Greater control of data communications
Reduced interface maintenance requirements allowing for reductions in support staff
Increases in communications reliability and accuracy
Selecting an interface engine
A quality interface engine operates smoothly behind the scenes while seamlessly coordinating the exchange of data between a variety of HL7- compliant systems. A great engine operates so efficiently that one soon forgets it is there.
An interface engine simplifies the highly complex task of mapping dissimilar data types and formats used within the healthcare industry. It also provides a detailed log to indicate the successful delivery of messages.
Here are the high level attributes one should look for in an interface engine:
Easy to implement, configure, and deploy
Does not require a programmer to install or maintain
Has the flexibility to adapt to the many diverse interpretations of HL7 provided by your clients
Labor-saving, centralized interface management The following list of specific features is critical for an effective interface engine:
Easy to use, step by step screens and wizards to walk users through workflow related to building, testing, implementing and maintaining interfaces
An interface management console that provides a visual means for monitoring the status of interface connections
Store and forward message queuing to assure proper order of receipt and delivery of messages and associated acknowledgements (ACKs)

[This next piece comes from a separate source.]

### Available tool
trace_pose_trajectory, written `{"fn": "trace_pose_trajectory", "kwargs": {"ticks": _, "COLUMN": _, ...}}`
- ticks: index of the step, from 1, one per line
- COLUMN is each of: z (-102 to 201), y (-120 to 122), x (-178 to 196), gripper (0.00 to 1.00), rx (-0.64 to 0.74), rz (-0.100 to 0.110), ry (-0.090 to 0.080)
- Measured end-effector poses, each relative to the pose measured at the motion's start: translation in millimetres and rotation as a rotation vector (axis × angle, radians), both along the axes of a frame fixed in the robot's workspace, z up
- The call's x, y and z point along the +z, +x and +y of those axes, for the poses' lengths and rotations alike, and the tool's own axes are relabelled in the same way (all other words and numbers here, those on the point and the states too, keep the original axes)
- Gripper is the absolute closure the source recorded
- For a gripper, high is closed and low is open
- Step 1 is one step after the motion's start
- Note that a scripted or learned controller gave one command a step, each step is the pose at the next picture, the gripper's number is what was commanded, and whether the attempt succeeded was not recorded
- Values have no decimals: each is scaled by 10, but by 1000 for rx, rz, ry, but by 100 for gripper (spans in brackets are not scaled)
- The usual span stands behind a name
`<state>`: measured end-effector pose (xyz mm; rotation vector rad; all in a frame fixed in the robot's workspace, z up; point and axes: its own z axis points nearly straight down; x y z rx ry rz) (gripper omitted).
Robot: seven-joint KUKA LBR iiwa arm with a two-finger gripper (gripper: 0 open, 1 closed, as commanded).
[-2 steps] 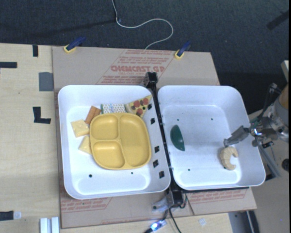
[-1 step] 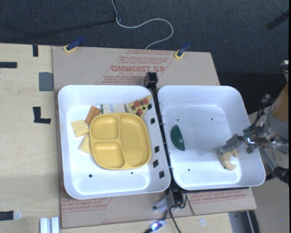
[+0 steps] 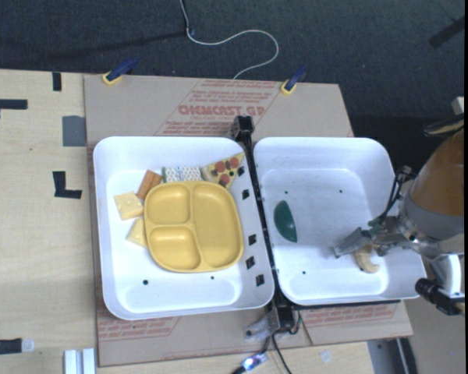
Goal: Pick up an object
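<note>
My gripper is down low in the right bin, near its right front corner. Just beneath it and a little to the right, a small tan curved object lies on the bin floor, partly hidden by the gripper. A dark green oval object rests on the left side of the same bin, well apart from the gripper. The arm's orange band rises above the bin's right wall.
The left bin holds a yellow divided plate, with several small flat pieces along its left and far sides. A black divider runs between the bins. A cable lies on the dark floor behind.
</note>
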<state>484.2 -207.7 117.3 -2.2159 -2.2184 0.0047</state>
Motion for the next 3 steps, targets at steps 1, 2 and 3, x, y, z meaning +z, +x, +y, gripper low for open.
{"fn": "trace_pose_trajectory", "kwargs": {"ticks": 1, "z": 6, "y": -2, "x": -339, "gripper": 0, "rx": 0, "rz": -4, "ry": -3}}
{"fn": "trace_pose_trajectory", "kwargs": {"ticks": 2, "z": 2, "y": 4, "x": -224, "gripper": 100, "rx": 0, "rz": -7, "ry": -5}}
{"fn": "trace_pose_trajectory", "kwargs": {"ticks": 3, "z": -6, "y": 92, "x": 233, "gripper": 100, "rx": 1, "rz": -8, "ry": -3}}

Extensive logging that tracks transaction history and creates message archives
“Out-of-the-box” specifications to all published HL7 releases in use today should be available to the implementer
Tooling to facilitate quick support of nonstandard HL7 data
An easy method of handling “one off” details such as “Z” segments
Validation and testing of interfaces should be easy
Testing tools and the ability to edit messages should be easy
The most successful electronic networks are built when a relationship with an interface engine company is structured around common goals. The provider of your interface engine must work well with your staff and your other vendors.
More competitive reference labs have discovered an interface engine is no longer optional. It has become mission critical—an indispensable tool for delivering better service with faster and more accurate results electronically.
In addition to providing results to one’s clients in a more efficient manner, a properly implemented interface engine will reduce staff requirements thus mitigating exposure to increasing labor costs. It will improve cash flow by speeding the transmission of accurate billing information. Overall, an interface engine enhances the bottom line.
About the author
Sonal N. Patel, MBA, BS, MT(ASCP) has extensive experience working in healthcare from both the provider and vendor perspective. Prior to her role as Chief Customer Success Officer at Lyniate, she served as a Medical Technologist and Laboratory Supervisor at Roche Diagnostic/Golden Triangle Regional Medical Center/Baptist Memorial Hospital and also operated in several client services, support and training roles at Antrim/Sunquest/ Misys Healthcare Systems.